WORK ITEM:
Which lines in the data below contain the word "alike"? Copy each of them.

SUPPLIED ENTRIES Block Start

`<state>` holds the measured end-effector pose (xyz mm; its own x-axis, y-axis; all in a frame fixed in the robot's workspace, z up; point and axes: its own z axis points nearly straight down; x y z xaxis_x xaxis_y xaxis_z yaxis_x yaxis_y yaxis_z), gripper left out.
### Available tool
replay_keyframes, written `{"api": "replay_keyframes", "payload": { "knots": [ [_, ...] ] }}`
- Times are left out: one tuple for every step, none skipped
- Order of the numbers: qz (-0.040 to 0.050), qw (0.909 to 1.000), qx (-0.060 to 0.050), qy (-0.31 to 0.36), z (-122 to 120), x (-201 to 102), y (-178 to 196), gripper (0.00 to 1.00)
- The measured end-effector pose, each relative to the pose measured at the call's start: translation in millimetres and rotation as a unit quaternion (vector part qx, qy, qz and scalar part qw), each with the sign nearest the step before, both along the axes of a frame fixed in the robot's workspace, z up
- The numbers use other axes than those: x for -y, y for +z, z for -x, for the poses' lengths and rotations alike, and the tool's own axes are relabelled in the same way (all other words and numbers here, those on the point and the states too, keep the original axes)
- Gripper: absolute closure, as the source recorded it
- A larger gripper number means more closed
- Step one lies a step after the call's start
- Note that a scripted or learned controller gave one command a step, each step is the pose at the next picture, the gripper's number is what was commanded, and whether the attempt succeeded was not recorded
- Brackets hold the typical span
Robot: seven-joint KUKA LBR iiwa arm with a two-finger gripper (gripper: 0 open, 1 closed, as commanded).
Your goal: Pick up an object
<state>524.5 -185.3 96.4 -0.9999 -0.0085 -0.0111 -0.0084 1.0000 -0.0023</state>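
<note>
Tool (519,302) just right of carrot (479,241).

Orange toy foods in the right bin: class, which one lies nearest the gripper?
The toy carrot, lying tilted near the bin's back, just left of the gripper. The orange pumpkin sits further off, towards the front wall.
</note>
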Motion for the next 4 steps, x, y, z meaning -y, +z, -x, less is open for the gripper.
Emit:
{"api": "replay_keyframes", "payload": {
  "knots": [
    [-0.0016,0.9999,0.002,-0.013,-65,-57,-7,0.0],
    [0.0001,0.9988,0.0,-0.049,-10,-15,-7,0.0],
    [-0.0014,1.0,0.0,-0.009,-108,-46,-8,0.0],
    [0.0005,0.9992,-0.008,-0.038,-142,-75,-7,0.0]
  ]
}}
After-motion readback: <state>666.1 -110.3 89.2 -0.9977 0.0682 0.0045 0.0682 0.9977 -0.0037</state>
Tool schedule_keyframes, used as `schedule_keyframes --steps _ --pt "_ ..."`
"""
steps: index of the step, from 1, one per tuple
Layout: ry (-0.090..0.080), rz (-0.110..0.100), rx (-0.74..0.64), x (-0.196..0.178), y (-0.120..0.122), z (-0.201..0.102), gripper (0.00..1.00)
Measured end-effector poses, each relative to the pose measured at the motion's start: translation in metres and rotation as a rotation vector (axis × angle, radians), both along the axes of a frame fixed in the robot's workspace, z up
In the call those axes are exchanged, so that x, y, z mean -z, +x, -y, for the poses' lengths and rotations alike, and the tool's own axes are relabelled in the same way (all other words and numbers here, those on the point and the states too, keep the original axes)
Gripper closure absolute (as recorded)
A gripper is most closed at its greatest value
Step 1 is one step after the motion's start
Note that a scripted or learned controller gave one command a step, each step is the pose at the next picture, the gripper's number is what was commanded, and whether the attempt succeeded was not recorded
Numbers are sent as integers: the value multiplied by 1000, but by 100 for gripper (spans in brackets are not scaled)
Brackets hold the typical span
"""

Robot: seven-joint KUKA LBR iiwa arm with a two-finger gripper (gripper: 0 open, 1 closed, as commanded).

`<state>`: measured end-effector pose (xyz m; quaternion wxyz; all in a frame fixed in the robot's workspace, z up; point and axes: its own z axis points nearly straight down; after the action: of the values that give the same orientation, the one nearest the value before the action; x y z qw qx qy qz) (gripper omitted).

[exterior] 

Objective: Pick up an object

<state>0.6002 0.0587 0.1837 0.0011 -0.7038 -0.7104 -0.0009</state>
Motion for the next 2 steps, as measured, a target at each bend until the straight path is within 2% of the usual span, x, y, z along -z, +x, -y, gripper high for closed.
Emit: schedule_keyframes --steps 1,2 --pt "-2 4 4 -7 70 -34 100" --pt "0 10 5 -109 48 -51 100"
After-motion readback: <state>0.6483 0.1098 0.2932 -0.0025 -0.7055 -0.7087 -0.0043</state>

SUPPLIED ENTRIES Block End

TASK SOLUTION:
- The numbers use other axes than those: x for -y, y for +z, z for -x, for the poses' lengths and rotations alike, and the tool's own axes are relabelled in the same way (all other words and numbers here, those on the point and the states too, keep the original axes)
In the call those axes are exchanged, so that x, y, z mean -z, +x, -y, for the poses' lengths and rotations alike, and the tool's own axes are relabelled in the same way (all other words and numbers here, those on the point and the states too, keep the original axes)

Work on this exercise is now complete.